Prevalent Non-Medical Use in Bodybuilding
The primary modern use of methabol is non-medical, for physique and performance enhancement by bodybuilders and athletes [1.6.1]. It is valued for its ability to produce rapid and substantial gains in muscle mass and strength, often used to "kickstart" a bulking cycle.
Dosages in this context are often 10 to 100 times higher than the historical medical doses, leading to a much greater risk of severe side effects [1.5.2]. Users often take it in "cycles" lasting several weeks, frequently "stacking" it with other injectable steroids.
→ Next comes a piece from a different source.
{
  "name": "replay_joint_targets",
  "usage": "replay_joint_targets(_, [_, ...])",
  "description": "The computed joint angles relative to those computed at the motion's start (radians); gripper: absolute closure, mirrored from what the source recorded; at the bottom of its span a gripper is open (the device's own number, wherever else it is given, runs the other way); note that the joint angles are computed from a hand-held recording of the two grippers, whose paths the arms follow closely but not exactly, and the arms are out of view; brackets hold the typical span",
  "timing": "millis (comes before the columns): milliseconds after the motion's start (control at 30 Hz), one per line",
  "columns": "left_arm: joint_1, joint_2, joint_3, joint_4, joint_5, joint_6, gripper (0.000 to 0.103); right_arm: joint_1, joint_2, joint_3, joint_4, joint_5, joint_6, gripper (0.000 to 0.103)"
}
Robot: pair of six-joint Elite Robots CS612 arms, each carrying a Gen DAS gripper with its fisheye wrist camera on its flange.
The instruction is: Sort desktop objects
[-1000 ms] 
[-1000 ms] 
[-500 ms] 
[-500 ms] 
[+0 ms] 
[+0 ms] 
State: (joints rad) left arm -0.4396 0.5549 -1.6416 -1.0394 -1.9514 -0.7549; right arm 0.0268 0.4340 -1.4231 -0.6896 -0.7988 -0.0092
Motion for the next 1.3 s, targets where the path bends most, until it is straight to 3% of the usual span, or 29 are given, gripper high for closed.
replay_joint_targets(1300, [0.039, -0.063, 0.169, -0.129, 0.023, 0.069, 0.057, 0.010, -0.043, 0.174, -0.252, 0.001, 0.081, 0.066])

This illicit use is prohibited by all major sporting bodies, including the World Anti-Doping Agency (WADA) [1.4.1].
Comparison: Medical vs. Non-Medical Application
Feature | Historical Medical Use | Non-Medical Bodybuilding Use |
---|---|---|
Primary Goal | Treat specific conditions like osteoporosis or hypogonadism [1.4.4]. | Rapid and significant muscle and strength gain [1.4.2]. |
Typical Dosage | Low, clinically supervised (e.g., 5-10 mg/day) [1.4.4]. | High, self-administered (often 30-100+ mg/day) [1.5.2]. |
Duration | As prescribed by a physician for a therapeutic purpose. | Short-term "cycles" of 4-6 weeks to minimize liver strain. |
Legal Status | Formerly by prescription; now largely unapproved and illegal in the U.S. [1.4.4]. | Illicit purchase and possession is a felony in many places [1.6.2]. |
Primary Outcome | Modest therapeutic benefit with potential side effects. | Dramatic muscle growth accompanied by a high risk of severe health issues [1.5.3]. |
Significant Side Effects and Health Risks
The non-medical use of methabol at high doses is associated with a wide range of dangerous and potentially irreversible side effects.
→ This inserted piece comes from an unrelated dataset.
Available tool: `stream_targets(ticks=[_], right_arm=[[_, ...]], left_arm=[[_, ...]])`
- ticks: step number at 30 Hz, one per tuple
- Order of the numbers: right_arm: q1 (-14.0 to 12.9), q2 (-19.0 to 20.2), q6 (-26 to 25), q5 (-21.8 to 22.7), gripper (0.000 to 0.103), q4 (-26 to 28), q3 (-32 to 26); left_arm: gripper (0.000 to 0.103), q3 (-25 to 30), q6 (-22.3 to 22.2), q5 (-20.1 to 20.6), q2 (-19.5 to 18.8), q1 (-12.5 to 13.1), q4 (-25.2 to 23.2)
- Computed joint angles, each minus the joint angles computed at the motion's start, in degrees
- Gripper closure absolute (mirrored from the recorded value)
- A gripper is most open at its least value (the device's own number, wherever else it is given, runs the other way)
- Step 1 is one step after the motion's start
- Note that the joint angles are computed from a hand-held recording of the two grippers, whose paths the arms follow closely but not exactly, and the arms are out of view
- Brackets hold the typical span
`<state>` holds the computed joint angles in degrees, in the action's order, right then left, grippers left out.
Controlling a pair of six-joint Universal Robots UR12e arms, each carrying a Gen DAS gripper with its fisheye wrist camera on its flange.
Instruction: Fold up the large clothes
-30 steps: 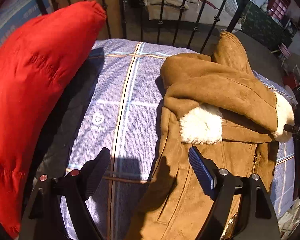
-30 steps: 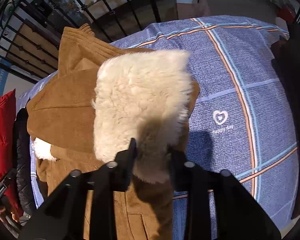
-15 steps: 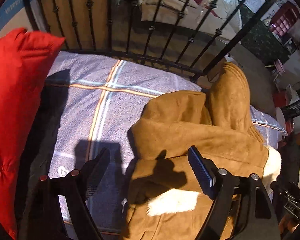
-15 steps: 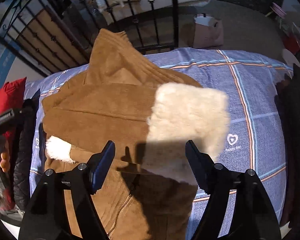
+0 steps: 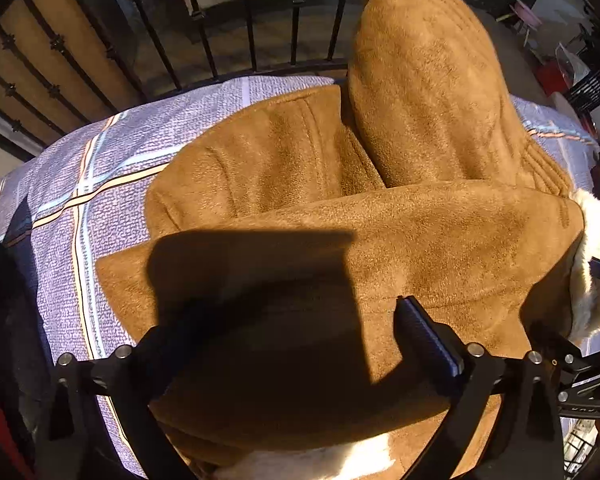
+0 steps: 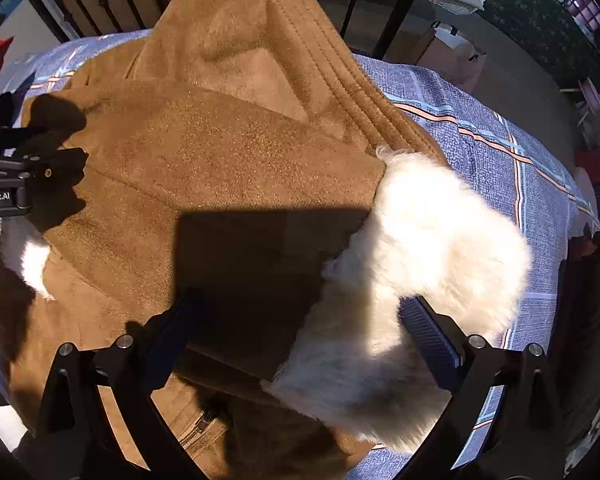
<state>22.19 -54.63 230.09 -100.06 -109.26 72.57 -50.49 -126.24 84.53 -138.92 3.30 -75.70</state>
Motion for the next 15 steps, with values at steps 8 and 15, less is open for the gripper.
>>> stream_targets(ticks=[8,15], right_arm=[[-0.4,2.3,0.0,-0.9,0.004,4.1,-2.7],[-0.3,3.0,0.7,-2.2,0.004,5.7,-3.8]], left_arm=[[0.004,0.3,-0.4,2.2,-0.9,-0.7,1.5],[0.004,0.0,0.0,2.9,-0.9,-0.8,2.0]])
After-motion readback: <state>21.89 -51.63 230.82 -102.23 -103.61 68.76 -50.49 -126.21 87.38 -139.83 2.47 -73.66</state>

- Hepatotoxicity (Liver Damage): As a 17-alpha-alkylated compound, methandienone is inherently stressful to the liver. Prolonged use or high doses can lead to liver damage, tumors, and a rare condition called peliosis hepatis, where blood-filled cysts form in the liver [1.5.5, 1.6.1].
- Cardiovascular Strain: It can negatively alter cholesterol levels by lowering HDL ("good") cholesterol and raising LDL ("bad") cholesterol. It also commonly causes water retention and high blood pressure, increasing the risk of heart attack and stroke [1.5.2, 1.5.7].
- Estrogenic Effects: Methandienone can be converted into methylestradiol, a potent estrogen [1.6.1]. This leads to side effects like gynecomastia (the development of male breast tissue), significant water retention (bloating), and increased body fat [1.6.1].
- Androgenic Effects: Despite being less androgenic than testosterone, it can still cause acne, accelerated male pattern baldness, and oily skin [1.5.2]. In women, it can cause virilization, leading to a deepened voice, body/facial hair growth, and clitoral enlargement [1.5.4, 1.6.1].
- Endocrine System Disruption: Use of methabol suppresses the body's natural production of testosterone. After a cycle, this can lead to testicular atrophy and infertility. Recovering natural hormone function can take months [1.5.4, 1.6.4].
Conclusion
While methabol (methandienone) once held a niche place in medicine, its uses have been rendered obsolete due to a high potential for harm [1.4.4]. Today, its primary application is in the high-risk, illicit world of performance enhancement, where users seek dramatic muscle gains at the cost of potentially severe and long-lasting health consequences, including liver damage, cardiovascular disease, and hormonal disruption [1.5.3, 1.5.5]. Its possession and use without a prescription are illegal in many countries, including the United States [1.6.2].